I became fascinated with the earlier period of Korea as well, and the influences between China, Korea and Japan, which were unknown to me. …We have been working for a long time now with the younger generation, so we are now [also] working with the older generation. As a matter of fact, we will have a show of Do Ho’s father [Suh Se-Ok, b.1929]. He is already well known. He had a show at the Museum of Modern Art in Seoul. He is an ink painter. We will have a show with him in September of 2018. And Kim Guiline (b.1936) also suits perfectly with what we are doing because he himself is international. He lives and lived in France, in Paris.
Rachel Lehmann, Lee Bul, Lee Bul Opening at Lehmann Maupin, 2010
CM: Final question. Among the strengths of the gallery is very strong female artists — at least half the program. At the top of the market, that puts you in a very, very rare group. I think only Victoria Miro is doing something similar, even if not quite the same. But at the same time, it is not something you shout about, you just take it for granted. I remember a show at frieze [London, 2015], where every single artist on display was a woman. Was it a deliberate strategy or something that just quietly developed?
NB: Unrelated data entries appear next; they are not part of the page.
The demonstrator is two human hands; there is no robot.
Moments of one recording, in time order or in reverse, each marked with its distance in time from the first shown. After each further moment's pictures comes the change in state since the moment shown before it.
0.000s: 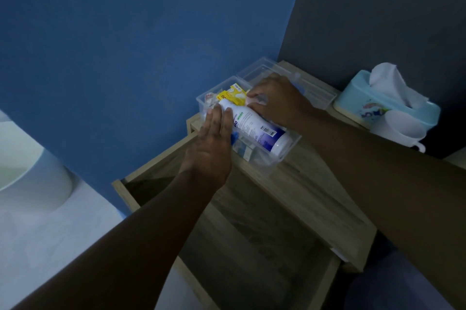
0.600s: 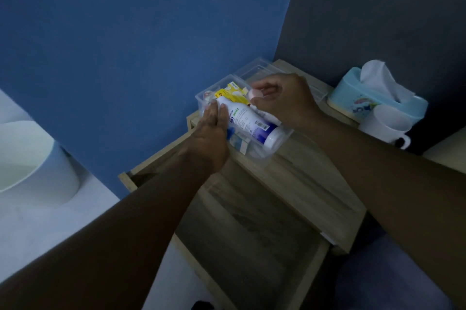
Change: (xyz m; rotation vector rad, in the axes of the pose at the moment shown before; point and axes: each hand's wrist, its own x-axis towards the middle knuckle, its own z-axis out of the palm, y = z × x) left_hand 0.001 0.008 -0.017 -0.008 -0.129 -0.057; right_hand -0.034 -0.014 -0.020 0.500 0.207 0.245
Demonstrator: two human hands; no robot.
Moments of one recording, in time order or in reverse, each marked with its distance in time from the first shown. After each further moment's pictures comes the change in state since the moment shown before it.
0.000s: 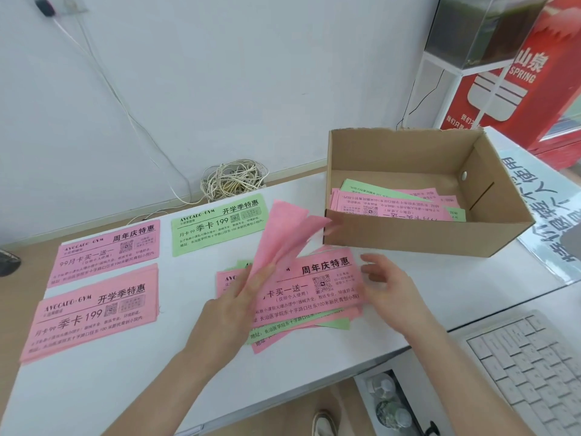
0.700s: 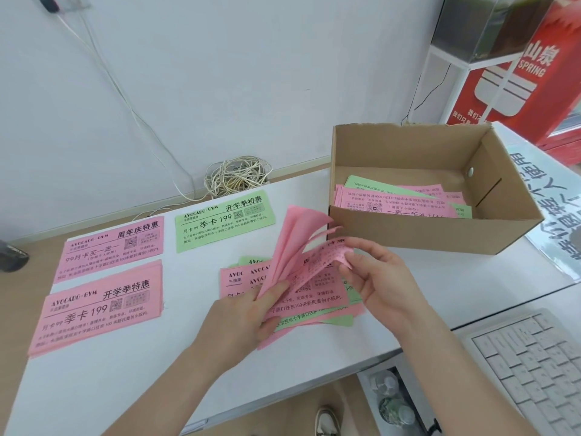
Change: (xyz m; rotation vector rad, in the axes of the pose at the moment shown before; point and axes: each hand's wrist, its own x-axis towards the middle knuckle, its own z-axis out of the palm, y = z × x) left_hand 0.002 0.009 0.000 0.286 -0.005 0.185; right_hand 0.003 -0.029 0.016 1.056 -0.131 0.187
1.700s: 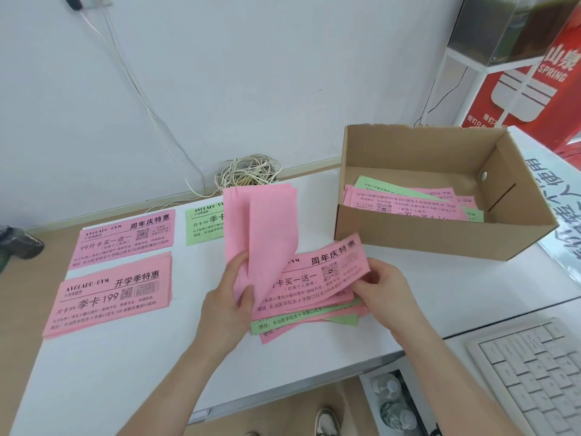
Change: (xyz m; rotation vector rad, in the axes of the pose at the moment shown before) left_hand -0.006 -0.002 -0.001 -0.657 0.166 -0.625; right_hand -0.003 0.015 -0.012 -0.921 0.063 -0.136
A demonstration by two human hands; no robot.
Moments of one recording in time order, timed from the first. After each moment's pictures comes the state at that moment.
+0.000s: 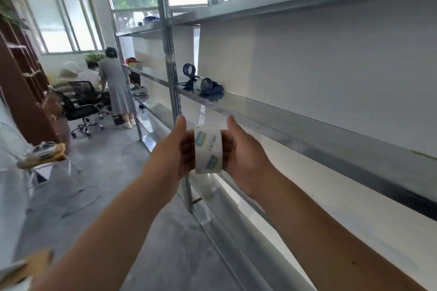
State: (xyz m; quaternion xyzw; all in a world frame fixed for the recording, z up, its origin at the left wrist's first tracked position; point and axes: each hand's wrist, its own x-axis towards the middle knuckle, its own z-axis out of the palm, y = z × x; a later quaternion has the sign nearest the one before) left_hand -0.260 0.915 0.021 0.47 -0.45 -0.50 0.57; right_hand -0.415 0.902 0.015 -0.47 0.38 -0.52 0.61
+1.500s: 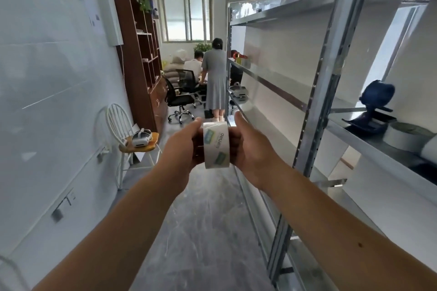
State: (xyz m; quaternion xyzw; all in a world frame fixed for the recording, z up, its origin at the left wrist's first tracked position) left_hand 0.180 0.442 0.005 0.57 -0.28 -0.37 0.68; right_hand 0.050 0.354 -0.001 -0.58 0.30 -0.35 0.67
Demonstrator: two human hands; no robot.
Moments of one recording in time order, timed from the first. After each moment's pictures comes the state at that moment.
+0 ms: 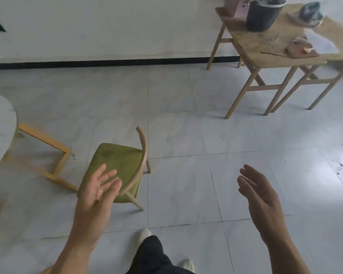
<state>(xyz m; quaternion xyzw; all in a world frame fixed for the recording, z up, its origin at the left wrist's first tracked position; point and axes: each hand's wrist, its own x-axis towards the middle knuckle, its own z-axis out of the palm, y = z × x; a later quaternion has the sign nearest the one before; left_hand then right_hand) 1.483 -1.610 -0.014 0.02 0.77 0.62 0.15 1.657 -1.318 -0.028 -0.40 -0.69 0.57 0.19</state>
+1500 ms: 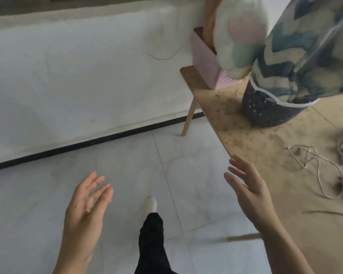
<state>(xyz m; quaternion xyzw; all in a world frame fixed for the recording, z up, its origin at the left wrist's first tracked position) 0.493 -0.728 -0.023 0.05 0.76 0.63 0.15 0.692 -0.462 -0.057 -0.40 -0.70 0.54 0.24</state>
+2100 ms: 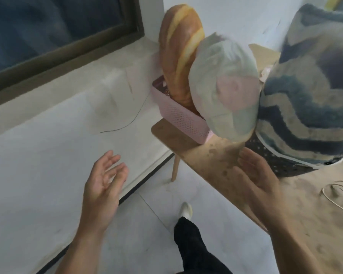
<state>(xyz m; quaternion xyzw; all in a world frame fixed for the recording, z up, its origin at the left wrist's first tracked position) 0.103 -0.335 0.017 0.30 0.71 0.57 0.28 0.397 -0.223 -0.024 -0.54 -0.61 0.43 0.40</state>
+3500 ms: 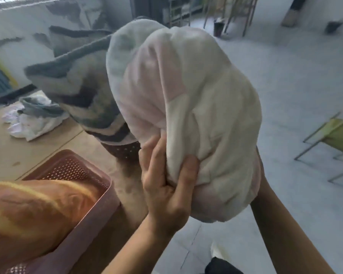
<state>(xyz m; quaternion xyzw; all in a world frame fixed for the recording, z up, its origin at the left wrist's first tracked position) 0.102 -0.116 0.087 0.72 -0.04 0.39 0.58 0.177 -0.269 0.073 -0.70 0.17 0.05 0.70</state>
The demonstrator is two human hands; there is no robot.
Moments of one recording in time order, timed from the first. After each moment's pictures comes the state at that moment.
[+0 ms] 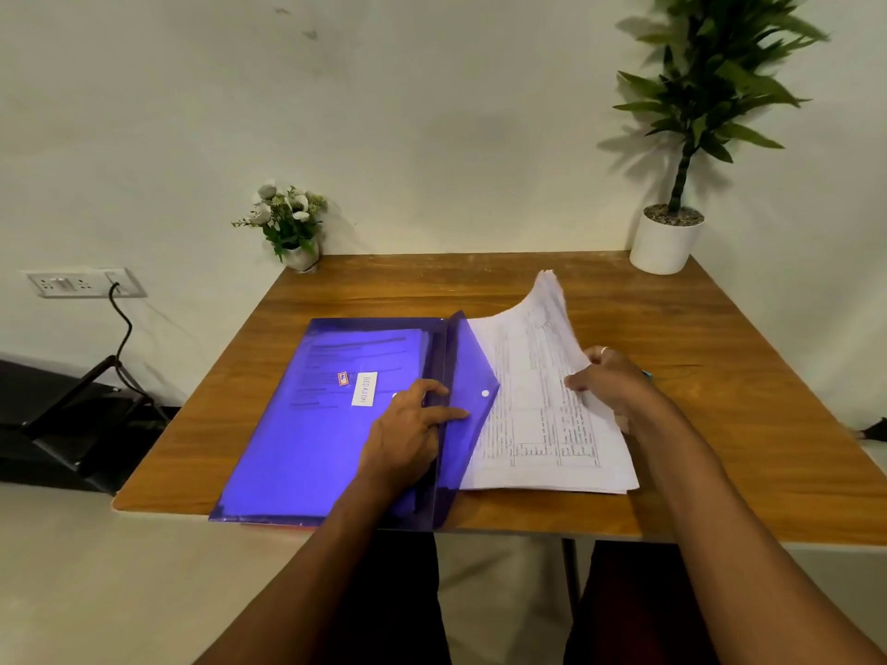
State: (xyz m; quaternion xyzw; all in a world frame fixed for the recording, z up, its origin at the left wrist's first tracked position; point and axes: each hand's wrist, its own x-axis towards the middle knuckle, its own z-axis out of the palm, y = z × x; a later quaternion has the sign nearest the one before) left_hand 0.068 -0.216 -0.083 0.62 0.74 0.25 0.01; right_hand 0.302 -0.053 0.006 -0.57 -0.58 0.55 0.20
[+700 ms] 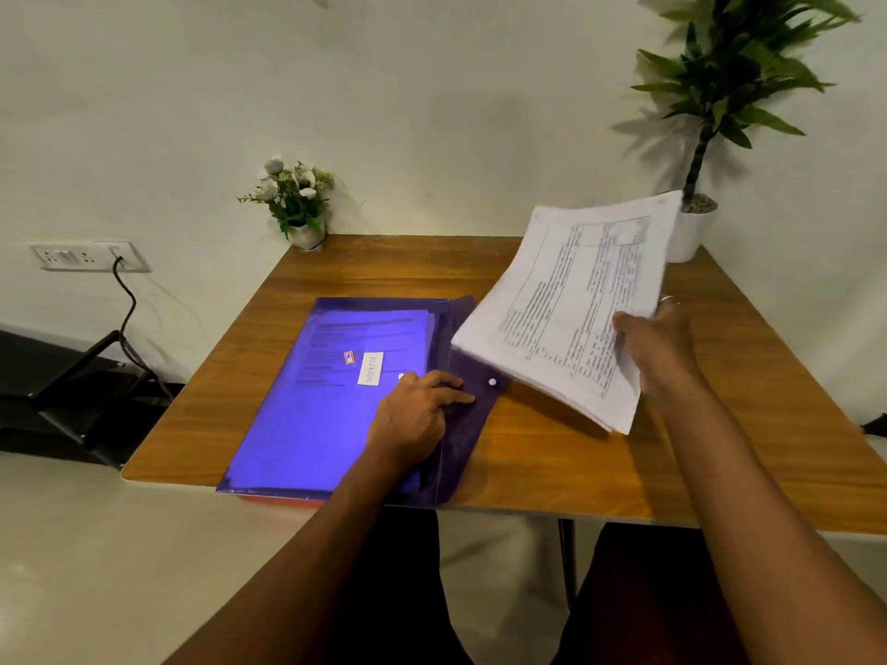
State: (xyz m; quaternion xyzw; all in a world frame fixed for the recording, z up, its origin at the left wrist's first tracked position) left_hand 0.072 -0.219 -0.081 0.63 0.74 0.23 0.02; right_hand 0.317 -0.045 0.019 -0.53 -0.52 0.51 0.44
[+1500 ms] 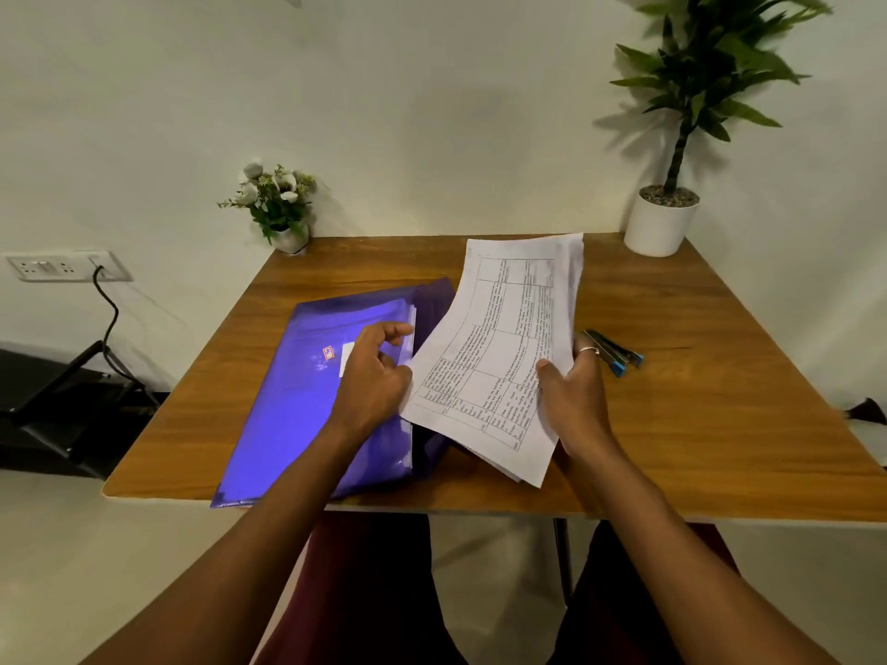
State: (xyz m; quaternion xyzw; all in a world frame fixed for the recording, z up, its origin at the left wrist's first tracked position) left_hand 0.064 -0.218 -0.015 0.42 0.68 0.56 0.19; right_hand 0.276 -0.115 -0.032 -0.49 -0.57 0.49 0.43
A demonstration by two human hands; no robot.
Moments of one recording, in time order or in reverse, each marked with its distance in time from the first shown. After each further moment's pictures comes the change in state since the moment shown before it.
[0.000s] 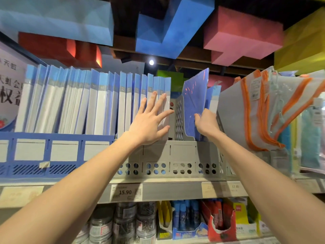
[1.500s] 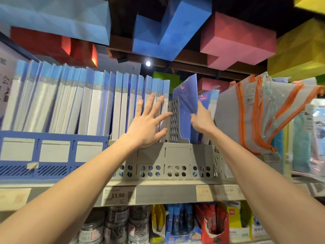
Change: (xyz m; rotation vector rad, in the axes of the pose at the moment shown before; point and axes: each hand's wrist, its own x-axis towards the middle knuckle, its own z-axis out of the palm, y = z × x) left_hand 0.003 0.010 0.008 0.002 -0.013 -0.018; right_hand 0.013 -0.001 -0.010 0.019 -0.064 -0.125
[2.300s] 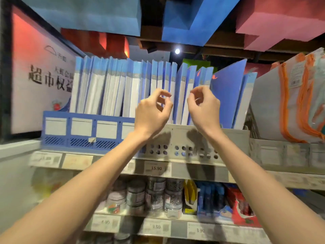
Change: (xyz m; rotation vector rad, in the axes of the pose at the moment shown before) left_hand -0.074 -0.001 -0.073 -0.676 0.521 -0.378; right_hand -0.092 -0.094 0.037 0.420 0.304 -0.285
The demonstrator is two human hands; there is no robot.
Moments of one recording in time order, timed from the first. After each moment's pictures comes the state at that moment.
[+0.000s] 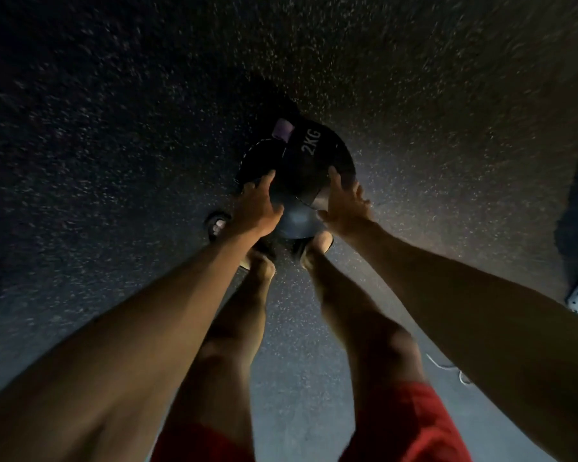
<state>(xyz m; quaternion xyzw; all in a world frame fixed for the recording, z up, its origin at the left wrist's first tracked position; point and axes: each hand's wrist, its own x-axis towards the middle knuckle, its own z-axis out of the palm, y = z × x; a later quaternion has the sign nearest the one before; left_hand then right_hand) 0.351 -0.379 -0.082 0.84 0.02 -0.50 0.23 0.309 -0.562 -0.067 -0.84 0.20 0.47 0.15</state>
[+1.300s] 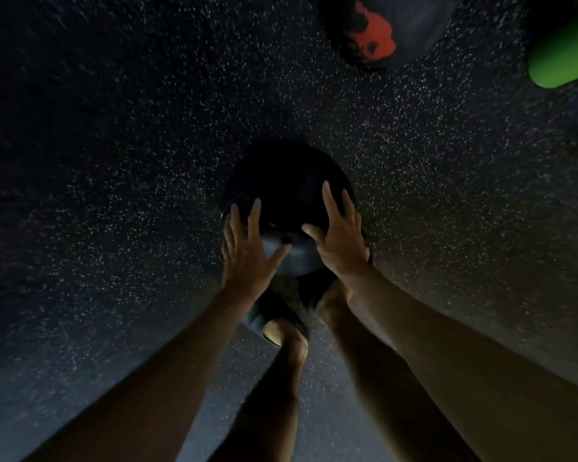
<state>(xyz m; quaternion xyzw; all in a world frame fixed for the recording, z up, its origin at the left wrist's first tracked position) 0.574 -0.297 -0.146 0.91 0.12 -0.26 0.30 0.607 -0.475 -0.139 -0.90 0.13 0.30 0.30</state>
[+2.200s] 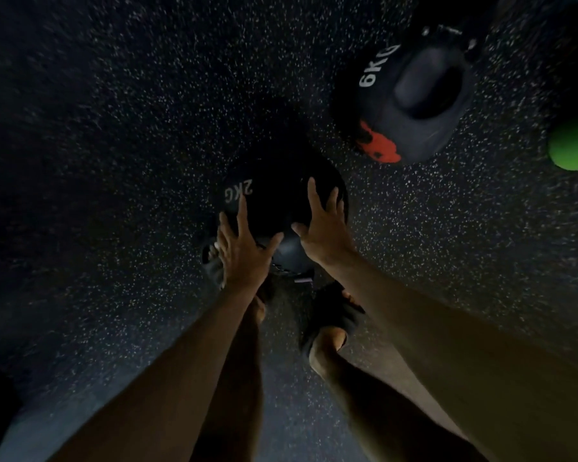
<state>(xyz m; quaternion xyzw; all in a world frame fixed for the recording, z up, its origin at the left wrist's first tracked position) 0.811 -0.302 -0.153 0.89 0.23 -0.24 0.30 0.859 -0.453 -0.147 -0.87 0.11 0.36 0.32</state>
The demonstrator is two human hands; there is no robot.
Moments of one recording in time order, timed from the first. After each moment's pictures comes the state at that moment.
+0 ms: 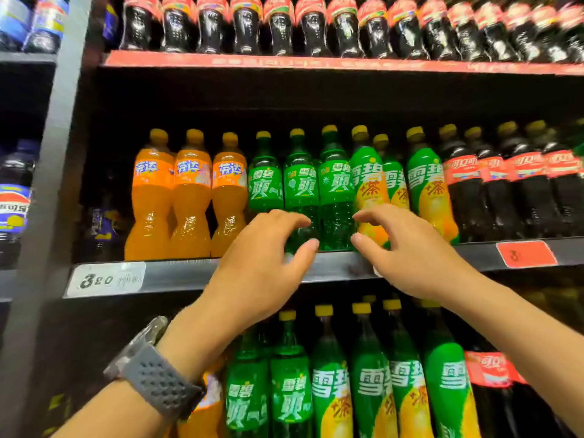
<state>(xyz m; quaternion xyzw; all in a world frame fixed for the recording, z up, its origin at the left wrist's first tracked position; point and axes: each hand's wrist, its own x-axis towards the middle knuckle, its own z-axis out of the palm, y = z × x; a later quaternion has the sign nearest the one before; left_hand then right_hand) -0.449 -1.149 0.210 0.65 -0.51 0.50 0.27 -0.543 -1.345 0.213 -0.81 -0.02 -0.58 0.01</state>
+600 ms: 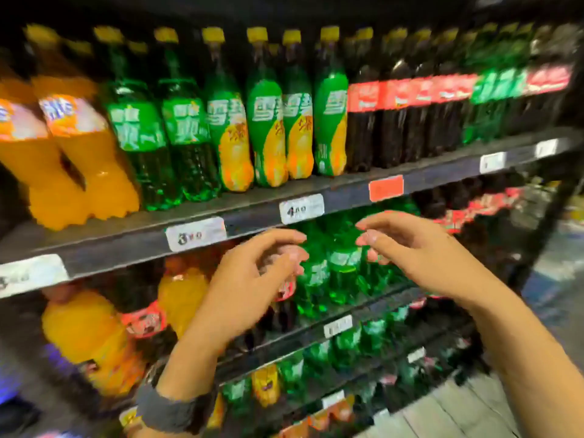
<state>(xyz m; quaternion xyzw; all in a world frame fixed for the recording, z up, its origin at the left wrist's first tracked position) -0.545 -1.155 -0.098 0.66 -0.51 -0.09 0.54 -0.704 -1.345 -0.090 -0.86 0.14 -0.29 0.40</state>
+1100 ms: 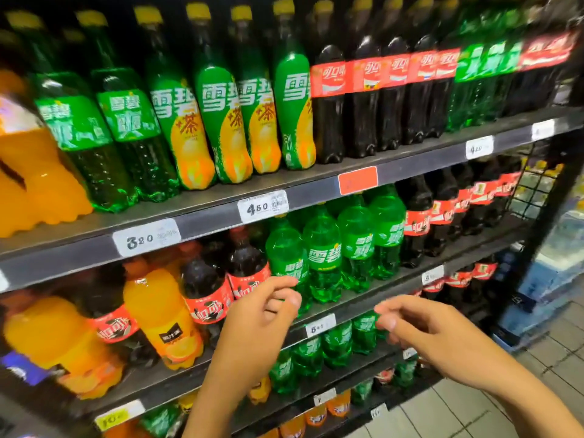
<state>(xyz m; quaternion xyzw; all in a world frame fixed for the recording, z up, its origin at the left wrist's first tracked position) -0.599 -1.200 -0.169 0.71 -0.40 -0.15 0.55 -0.786 -1.385 -0.193 -0.85 0.21 -0.16 0.45</state>
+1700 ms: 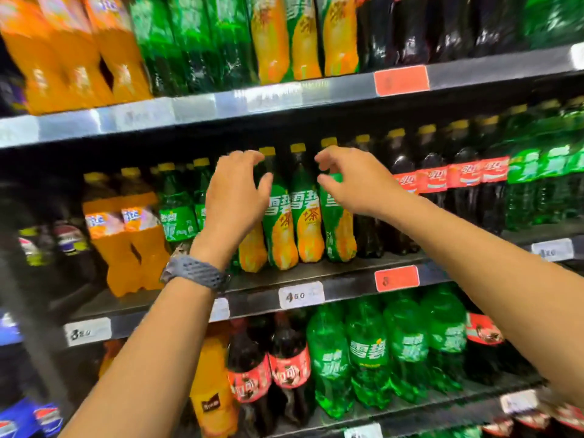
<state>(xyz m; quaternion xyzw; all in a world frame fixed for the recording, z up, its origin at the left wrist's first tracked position) -0.504 -1.259 0.079 0.77 -0.36 0.44 0.29 -0.598 -1.445 0.081 -0.90 -0.01 -0.43 0.11</state>
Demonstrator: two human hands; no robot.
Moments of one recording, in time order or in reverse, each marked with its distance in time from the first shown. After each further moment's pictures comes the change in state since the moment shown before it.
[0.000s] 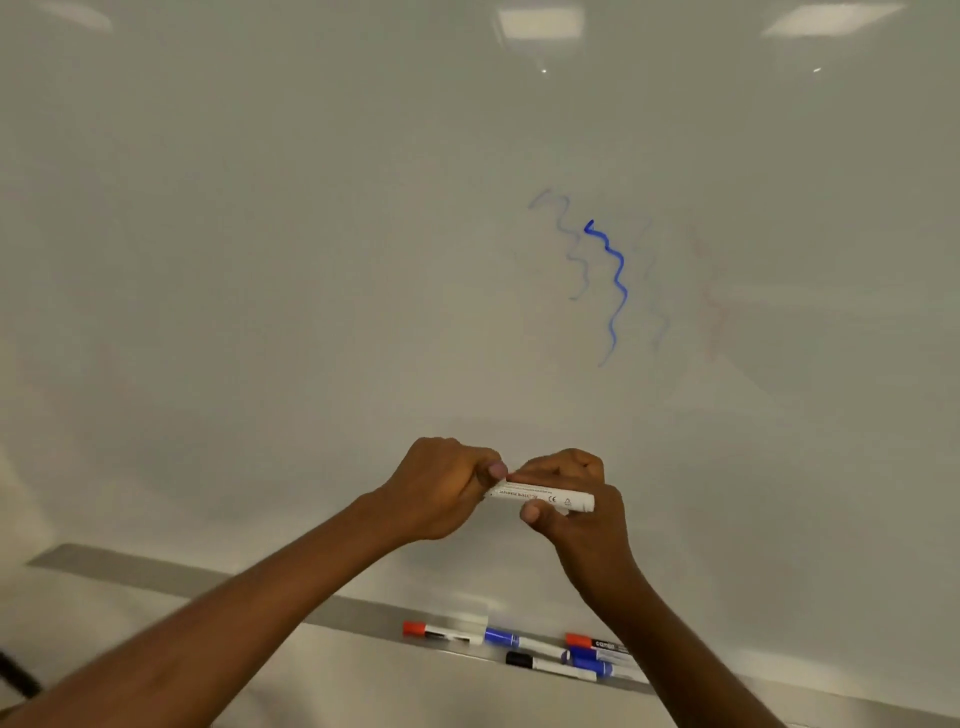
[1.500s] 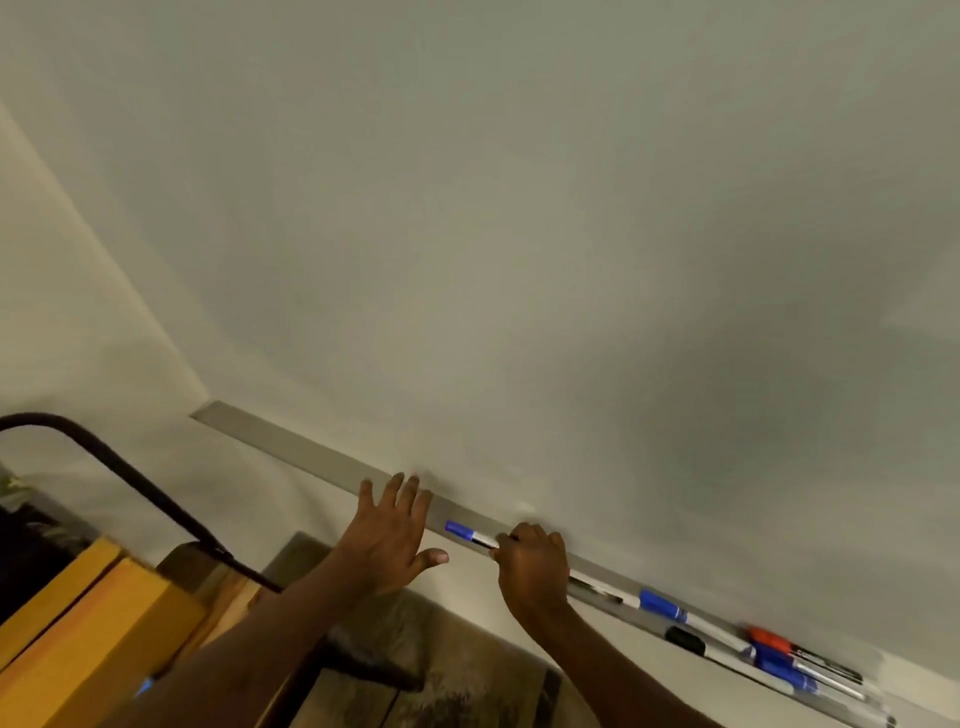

RL: We were always interested in groups of undercurrent artists and different genders. So artists who were quietly committed and who needed to be heard. The female artists, because of stereotypes, have been very often working for longer, in a quieter way, and in a more committed way. It became clear to us that there is a larger group of female artists who work in this way and are working alone. So those were voices which were important, which were there but which were not heard. So those undercurrentvoices which really underline—I like what you called—the ‘shouting voices’. It’s the undercurrent line which really opens up borders for the ‘shouting’ voices. This is exactly what we did. And we were interested in it! Mickalene Thomas, for instance, is an artist we have worked with for over 10 years. Her work uses very complex art historic references, intertwined with her own history. We knew she was doing something very important, and the institutional recognition has followed with numerous museum exhibitions in the recent years. I’m happy to say, she will have a museum exhibition in Shanghai in 2020! Now today, we encounter quite a lot of collectors who particularly want to collect women artists because they know that their prices are lower. They know that a lot will change soon.